» DATA:
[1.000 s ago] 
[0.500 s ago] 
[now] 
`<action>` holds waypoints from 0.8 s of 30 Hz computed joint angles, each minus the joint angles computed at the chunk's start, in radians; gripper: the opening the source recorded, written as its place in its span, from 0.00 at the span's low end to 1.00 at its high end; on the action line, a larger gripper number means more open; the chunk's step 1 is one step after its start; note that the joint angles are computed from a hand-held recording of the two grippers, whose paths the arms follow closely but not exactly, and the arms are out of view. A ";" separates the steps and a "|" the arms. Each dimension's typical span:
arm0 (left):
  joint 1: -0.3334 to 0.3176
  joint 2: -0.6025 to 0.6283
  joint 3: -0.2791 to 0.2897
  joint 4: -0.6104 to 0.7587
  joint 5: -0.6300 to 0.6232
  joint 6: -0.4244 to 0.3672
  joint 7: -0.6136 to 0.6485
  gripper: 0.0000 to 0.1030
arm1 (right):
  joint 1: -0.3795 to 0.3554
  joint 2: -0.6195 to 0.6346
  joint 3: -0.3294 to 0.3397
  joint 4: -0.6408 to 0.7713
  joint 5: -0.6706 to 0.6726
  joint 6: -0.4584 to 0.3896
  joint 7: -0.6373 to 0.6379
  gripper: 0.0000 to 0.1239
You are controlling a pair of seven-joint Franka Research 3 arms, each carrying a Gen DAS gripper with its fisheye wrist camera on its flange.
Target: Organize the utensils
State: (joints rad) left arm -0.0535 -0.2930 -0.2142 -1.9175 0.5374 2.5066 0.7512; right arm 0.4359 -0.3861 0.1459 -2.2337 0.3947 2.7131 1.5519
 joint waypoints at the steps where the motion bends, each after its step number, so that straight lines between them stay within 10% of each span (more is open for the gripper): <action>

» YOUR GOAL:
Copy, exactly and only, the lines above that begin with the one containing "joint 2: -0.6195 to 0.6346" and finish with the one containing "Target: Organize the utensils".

» RESULT BELOW:
  joint 2: -0.6195 to 0.6346
  joint 3: -0.3294 to 0.3397
  joint 4: -0.6408 to 0.7713
  joint 5: -0.6706 to 0.6726
  joint 6: -0.4584 to 0.3896
  joint 7: -0.6373 to 0.6379
  gripper: 0.0000 to 0.1239
You are controlling a pair of seven-joint Franka Research 3 arms, each carrying a Gen DAS gripper with its fisheye wrist camera on its flange.
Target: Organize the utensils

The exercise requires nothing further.